On rappelle que PMU est le seul site qui rembourse encore en cash le premier pari.

19. Qui est ZEbet ?

ZEbet est un opérateur de paris sportifs qui a obtenu l'agrément de l'ARJEL (Autorité de régulation des jeux en ligne) en 2014, peu avant la coupe du monde de football.

20. Quel est le meilleur entre Betclic et Winamax ?

L'offre de Winamax est meilleure que celle de Betclic. Elle est accessible à partir de 3 matchs (5 sur Betclic) et permet de remporter jusqu'à 100% de bonus (50% sur Betclic). ⚽ Pari combiné sur 1 match unique : formule de jeu aussi révolutionnaire que le cash out en son temps.

21. Ou parier tabac ?

Parier au tabac : comment ça marche ?
  • Se rendre dans le bureau de tabac le plus proche ;
  • Se rendre à la borne FDJ ;
  • Choisir un match de plusieurs matchs sur la liste affichée ;
  • Remplir un bulletin de pari avec le numéro des matchs, votre prédiction et votre mise ;
  • Donner le bulletin FDJ au buraliste ;

22. Comment faire sortir de l'argent sur 1xbet ?

Une fois que vous cliquez sur ce logo, un menu s'ouvre alors sur la gauche de l'écran, avec toutes les options disponibles de votre compte, votre solde y sera également affiché. Cliquez sur "Retirer des fonds" pour accéder à la page des retraits sur laquelle de nombreuses méthodes de retrait seront affichées.

23. Quel est le numéro WhatsApp de 1xBet ?

1xbet Côte d'Ivoire - Contacter ce numéro WhatsApp 777942831 | Facebook.

24. Comment avoir 1xBet personnalisé ?

Connectez-vous sur le site internet 1xBet. Cliquez sur l'onglet «inscription» placé en haut et à droite de l'écran. Choisissez le mode d'inscription (en un clic, par réseaux sociaux, par email, par téléphone). Choisissez votre nationalité, puis cliquez sur «s'inscrire».

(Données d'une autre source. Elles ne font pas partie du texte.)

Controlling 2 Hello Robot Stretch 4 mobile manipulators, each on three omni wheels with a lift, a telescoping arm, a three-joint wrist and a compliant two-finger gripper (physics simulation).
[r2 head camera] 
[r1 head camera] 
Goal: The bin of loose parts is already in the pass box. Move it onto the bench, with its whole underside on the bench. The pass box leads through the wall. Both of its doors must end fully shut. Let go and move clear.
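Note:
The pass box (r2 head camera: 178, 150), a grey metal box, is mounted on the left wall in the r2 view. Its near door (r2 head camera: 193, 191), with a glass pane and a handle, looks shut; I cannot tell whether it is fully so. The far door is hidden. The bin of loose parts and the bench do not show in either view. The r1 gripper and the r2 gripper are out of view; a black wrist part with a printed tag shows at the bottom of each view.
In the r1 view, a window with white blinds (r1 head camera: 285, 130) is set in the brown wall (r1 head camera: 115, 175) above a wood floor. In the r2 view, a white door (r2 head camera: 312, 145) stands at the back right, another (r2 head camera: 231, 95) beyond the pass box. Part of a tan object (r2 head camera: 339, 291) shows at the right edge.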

25. Comment gagner 1.000 euros sur TikTok ?

Pour gagner de l'argent avec TikTok, vous devez être âgé de 18 ans ou plus, avoir au moins 10 000 abonnés et avoir eu plus de 100 000 vues sur vos vidéos au cours des 30 derniers jours. Vous pouvez ensuite vous adresser au TikTok Creator Fund via l'application.